Last updated: September 10, 2018
The Lusk Herald
October 1, 1986
"Ed Snoop" remembered by Lusk Herald reader
by Vesta Thomas
Sept. 13 marked the death of Gerald (Mick) Coen. I believe it is fitting at this time to recall and review a phase of his life that brought enjoyment to many people.
Some 15 or more years ago, a feature appeared in the Lusk Herald called "West End Gossip" by Edward R. Snoop. For a long time no on knew who Mr. Snoop was. People in the Keeline area were rather careful of their behavior for fear that Mr. Snoop might write them up.
Tucked in with the usual run of neighborhood news, little unusual stories began to appear. It was these humorous and cleverly written little stories that attracted the attention of the Herald readers.
I've heard many people say that the "West End Gossip" was the first article they would read when they received their paper. He never willingly hurt anyone but there were a few folks who would rather laugh at someone else than themselves.
Mick (Garold Gibson Coen) was Edward G. Snoop.
His was a special talent. After he quit writing his news item I saw a letter he had received from a large news media commending him on his special ability and style of writing. Unfortunately the letter is not available here but here is an example of a few letters he received:
"I always enjoy the West End Gossip and look forward to reading it but the West End Gossip dated Oct. 27 was unusually praiseworthy. Congratulations."
"Congratulations to Ed Snoop on his article in the West End Gossip regarding the Moratorium Day ceremonies. I do hope that he doesn't mind that I've borrowed it. I sent a letter to the editor of the Billings Gazette quoting the full contents of the article and apparently they agreed that it was worthy of being re-printed. Attached is a copy of the article as it appeared in the Billings Gazette yesterday - Veterans Day."
"I have been absolutely amazed at the reaction over it. Friends and acquaintances by the dozens have called me praising the article and I have had calls from complete strangers saying that the article presented their views on the subject and thanking me for sending it to the paper."
So that new readers can enjoy the humor of his stories and old friends can again remember, I will submit a few original items.

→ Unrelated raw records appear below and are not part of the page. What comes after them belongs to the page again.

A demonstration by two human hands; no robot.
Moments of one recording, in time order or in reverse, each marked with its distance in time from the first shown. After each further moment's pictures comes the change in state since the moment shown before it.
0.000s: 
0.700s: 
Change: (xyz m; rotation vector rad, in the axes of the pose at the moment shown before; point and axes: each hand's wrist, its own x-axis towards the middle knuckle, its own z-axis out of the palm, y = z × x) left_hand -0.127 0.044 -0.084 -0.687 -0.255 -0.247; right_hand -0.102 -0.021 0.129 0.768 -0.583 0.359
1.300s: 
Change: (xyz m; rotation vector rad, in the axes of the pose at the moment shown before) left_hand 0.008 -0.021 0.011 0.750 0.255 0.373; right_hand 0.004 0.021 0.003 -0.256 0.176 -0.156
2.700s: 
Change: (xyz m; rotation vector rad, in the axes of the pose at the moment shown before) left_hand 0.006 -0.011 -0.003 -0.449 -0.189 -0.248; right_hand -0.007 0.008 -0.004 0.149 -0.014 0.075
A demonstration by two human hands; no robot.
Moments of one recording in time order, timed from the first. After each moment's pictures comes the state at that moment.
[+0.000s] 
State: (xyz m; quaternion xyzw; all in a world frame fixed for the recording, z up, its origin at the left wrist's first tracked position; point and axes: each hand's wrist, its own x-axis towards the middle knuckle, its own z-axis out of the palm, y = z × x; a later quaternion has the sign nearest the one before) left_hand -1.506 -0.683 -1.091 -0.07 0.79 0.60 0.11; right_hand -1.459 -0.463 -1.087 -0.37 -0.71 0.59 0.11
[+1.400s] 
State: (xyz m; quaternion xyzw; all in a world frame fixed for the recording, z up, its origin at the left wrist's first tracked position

WEST END GOSSIP By Ed Snoop
Made it Through Another Thanksgiving
I doubt if there will be much news this week. I was unable to do any snoopin' around, in fact I have been down right "Puny" since Thanksgiving. I had a hectic night, had one of the "Turkey nightmares."
We had Thanksgiving dinner with my folks, Mr. and Mrs. Sam Coen of Lusk. Upon returning home, was beginning to feel uncomfortable, and was frightened that maybe I was another victim of "Lusk Disease" or an advanced case of "Arbuckle thumps" as I had several cups of coffee at the Lusk Coffeeteria. I finally did get to sleep but the nightmare stuck, and I was having a terrific battle with two huge turkey gobblers.
I either knocked one of them out with a club, anyway he suddenly lost his taste for "Human Drumstick" before I conquered another one. I awoke with chills and a bad case of "trembles." I staggered to the medicine chest and took nearly a full roll of "tums" but was afraid to go to sleep for fear of a rerun of my nightmare, but there was no rerun.
Only the Names Have Been Left Out
There is a gent in the West End that is hung up on exercising. He tears catalogs apart, lifts weights, makes horseshoes out of steel rods, straightenss horseshoes and some say they have seen him play "tidley winks" with stove lids.
One day last week he was in an affectionate mood and hugged his wife - maybe not too well, but tight. Shortly after, she complained of a pain in her rib section, and consulted a doctor. X-rays were taken - the poor dear suffered a broken rib.
This long suffering wife has convinced her spouse to change his exercise. If you see him running cross country he isn't chasing antelope or rabbits; he has taken up jogging.
Expecting Junior Partner
Heline and Dick, senior partners of the Kane corporation, are still expecting the arrival of their junior partner of partners. If he is a male, he will be known as Archanslacker Magillicuddy, if it is a female, she will be known as Mahitabelle Petunia. We are all anxiously awaiting the blessed event.
My late husband and I were often willing victims of Mick's rare humor. I wish to take this opportunity to pay tribute to Mr. Edward R. Snoop, Mick Coen, who wrote the West End Gossip. Many others who enjoyed his articles will add their praise.